How my Analytics Work

published 01/17/2022 • 2m reading time • 268 views

Outdated Article

This article was written in January 2022, before I remade my website. None of the code or design outlined in this article are still in use.

I want to be able to see if anybody is interested in my website, but I also care about people’s online privacy. So Google Analytics or anything like it was completely out of the question as it doesn’t respect user privacy. So I decided to write my own analytics system!

Requirements

The first step was to figure out what I wanted it to do. This is what I came up with.

It will log every request’s time, method, user agent and referrer, Each request will be grouped by the client IP address, and it will save the data in a binary format to save space. An API route will also be made to remotely retrieve the data (with authentication of course).

Implementation

Note: You can see the full implementation on GitHub here

This whole system runs as pre Middleware for afire, So every request it will add the request stats to an internal buffer. About every hour it will load the analytics file for that day, deserialize it, merge in the data from the buffer, clear the buffer, re serialize it and save it.

Analytics

I made an experimental analytics viewer for this data. It’s not even close to being done yet :P. It’s made to use the Analytics API to get the data and ApexCharts for showing it.

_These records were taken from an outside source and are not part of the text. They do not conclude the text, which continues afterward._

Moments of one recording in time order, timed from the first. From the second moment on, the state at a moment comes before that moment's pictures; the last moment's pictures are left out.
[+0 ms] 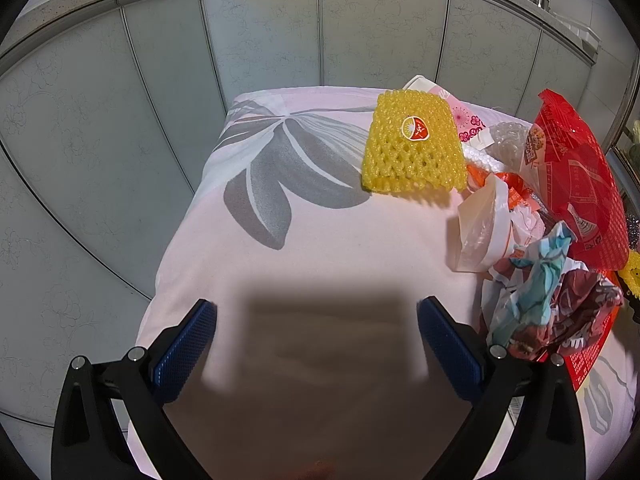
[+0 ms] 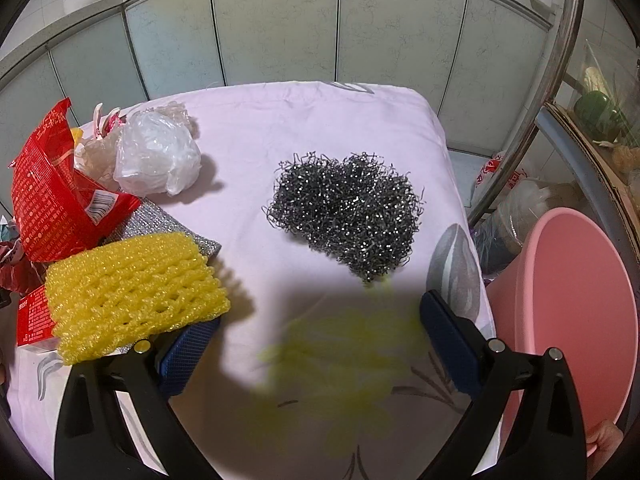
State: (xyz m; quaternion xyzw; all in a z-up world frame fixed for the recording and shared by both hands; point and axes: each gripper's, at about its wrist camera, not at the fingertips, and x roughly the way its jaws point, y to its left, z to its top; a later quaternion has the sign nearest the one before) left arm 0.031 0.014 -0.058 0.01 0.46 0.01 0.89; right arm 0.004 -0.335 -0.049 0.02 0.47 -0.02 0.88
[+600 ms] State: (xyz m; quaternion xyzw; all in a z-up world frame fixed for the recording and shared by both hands) left arm 0.032 0.015 -0.058 0.01 0.46 0.01 0.89; right arm 0.004 -0.335 -0.049 0.02 0.47 -0.02 0.88
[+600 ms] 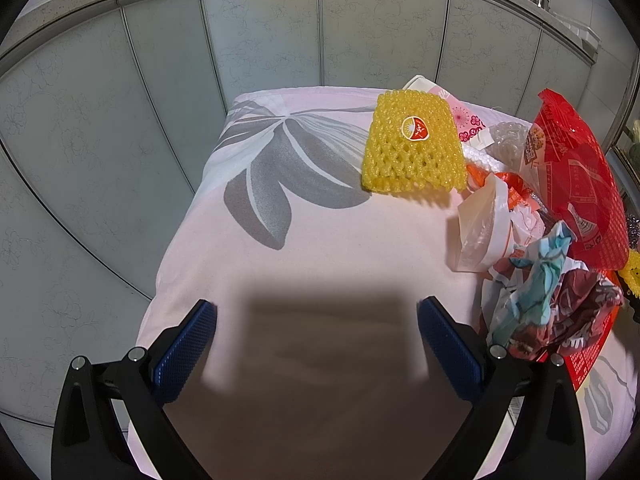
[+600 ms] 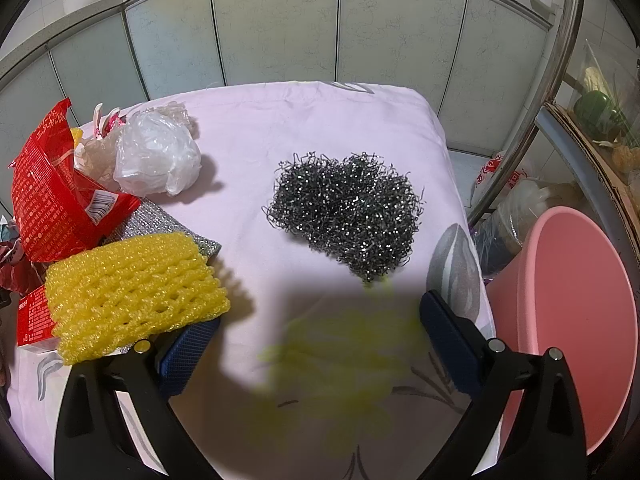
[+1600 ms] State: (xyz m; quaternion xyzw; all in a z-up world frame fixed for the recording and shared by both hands) left arm -0.019 -0.030 -0.004 0.04 0.43 -0.11 0.90; right arm -0.078 -0.325 0.007 0.08 0.42 0.05 0.90
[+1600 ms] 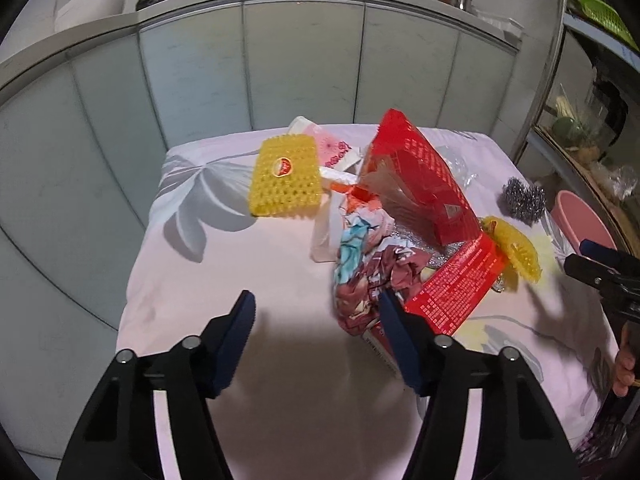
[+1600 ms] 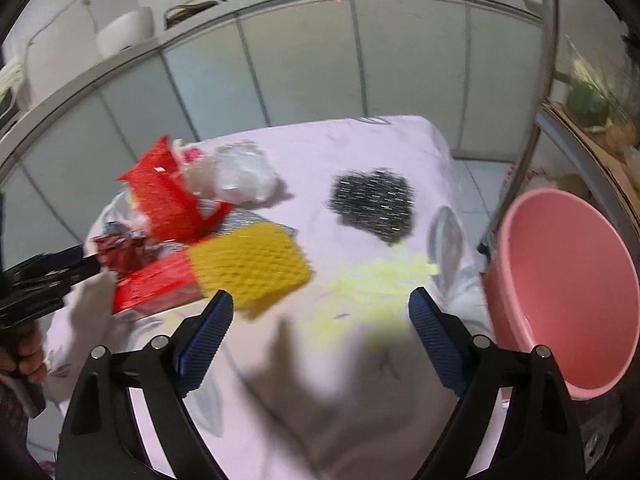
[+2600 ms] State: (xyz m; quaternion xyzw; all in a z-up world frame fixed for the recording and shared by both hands) left arm -0.035 -0.022 0.016 0.01 0.39 -0.13 0.91; right arm -0.063 -0.267 0.005 0.03 0.43 0.14 0.89
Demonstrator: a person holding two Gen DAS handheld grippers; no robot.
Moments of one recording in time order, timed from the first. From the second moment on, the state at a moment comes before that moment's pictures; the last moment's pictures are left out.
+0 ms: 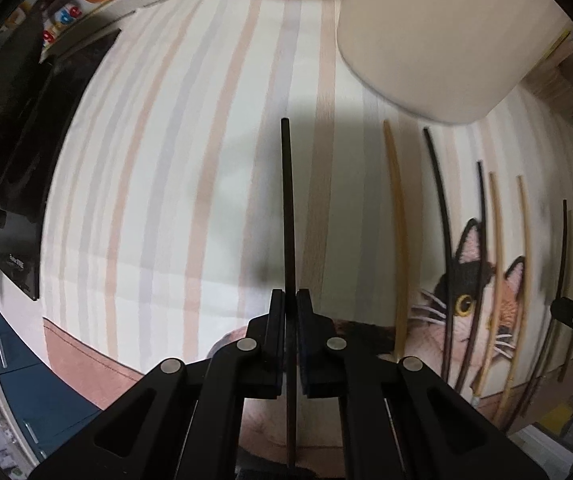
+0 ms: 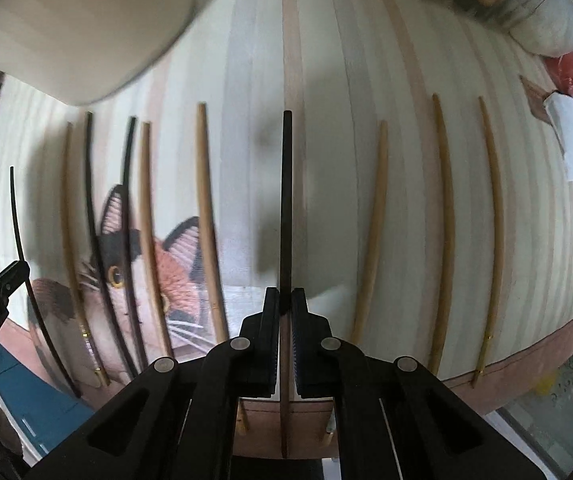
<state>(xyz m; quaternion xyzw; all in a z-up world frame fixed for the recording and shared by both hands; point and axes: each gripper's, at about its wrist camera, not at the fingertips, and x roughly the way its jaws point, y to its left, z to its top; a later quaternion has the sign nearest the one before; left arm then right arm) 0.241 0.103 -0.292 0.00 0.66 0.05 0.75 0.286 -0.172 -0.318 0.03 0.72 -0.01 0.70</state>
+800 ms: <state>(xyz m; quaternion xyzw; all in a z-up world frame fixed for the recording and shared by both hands) 0.267 0.119 0.041 -0.07 0.39 0.02 0.92 0.312 -0.123 -0.018 0.13 0.41 0.11 0.89</state>
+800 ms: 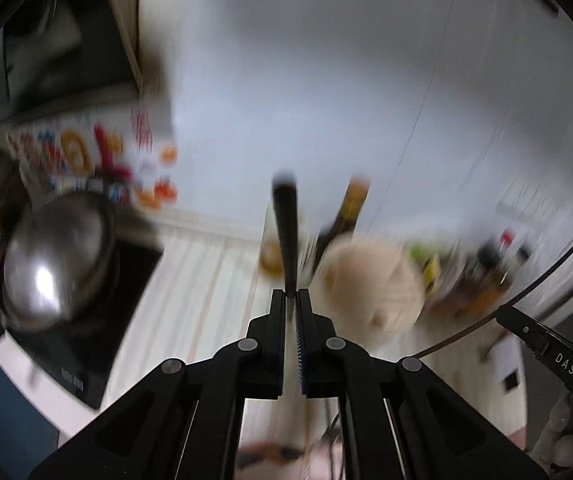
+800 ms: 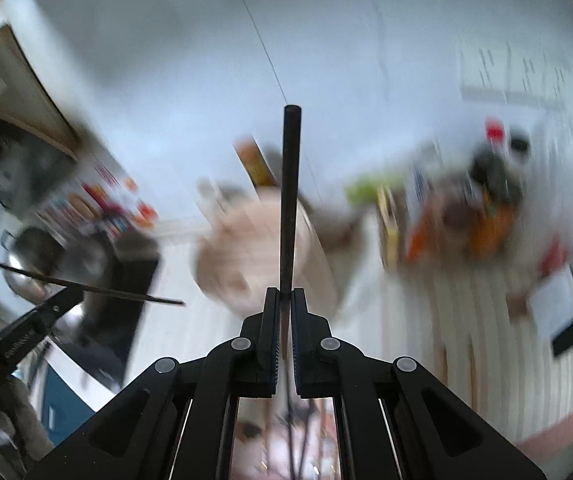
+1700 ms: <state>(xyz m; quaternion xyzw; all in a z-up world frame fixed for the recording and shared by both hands) 0.420 0.074 0.007 -0.07 0.45 -0.04 0.89 0.450 -0.103 -0.018 0.08 0.41 0.10 0.90</state>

At the top it shows total requests per day, under it shows the 5 most common HTTP methods as well as the 5 most common paths, and below that is a Tree Graph of the 25 most common paths. It is a bit redundant on the paths, but again It’s still experimental. The very bottom has some simple global stats.

Analytics Viewer Screenshot

Conclusion

I think it’s a good start, It’s been working very well so far, except for a bug that would cause the API to be like 1000 times slower than it should be (now fixed).

It’s been fascinating seeing all the bots that request my site. Some are just indexing the content, but others try to use known exploits to hack my server. Recently (as to be expected) the Log4Shell exploit has been attempted 22 times on my site. The payload would be in the User-Agent, Path, Referrer or all of them.

Random PHP exploits have also been tried a lot (635 times), including WordPress Login attempts (128), CVE-2017-9841 (86), Xmlrpc.php Attempts (78) and more.

The analytics viewer definitely needs some more work. At some point I will add the ability to filter data, and show some new metrics. It may also a good idea to save the data to a database instead of a binary file.

Hopefully you enjoyed this little look into my analytics system!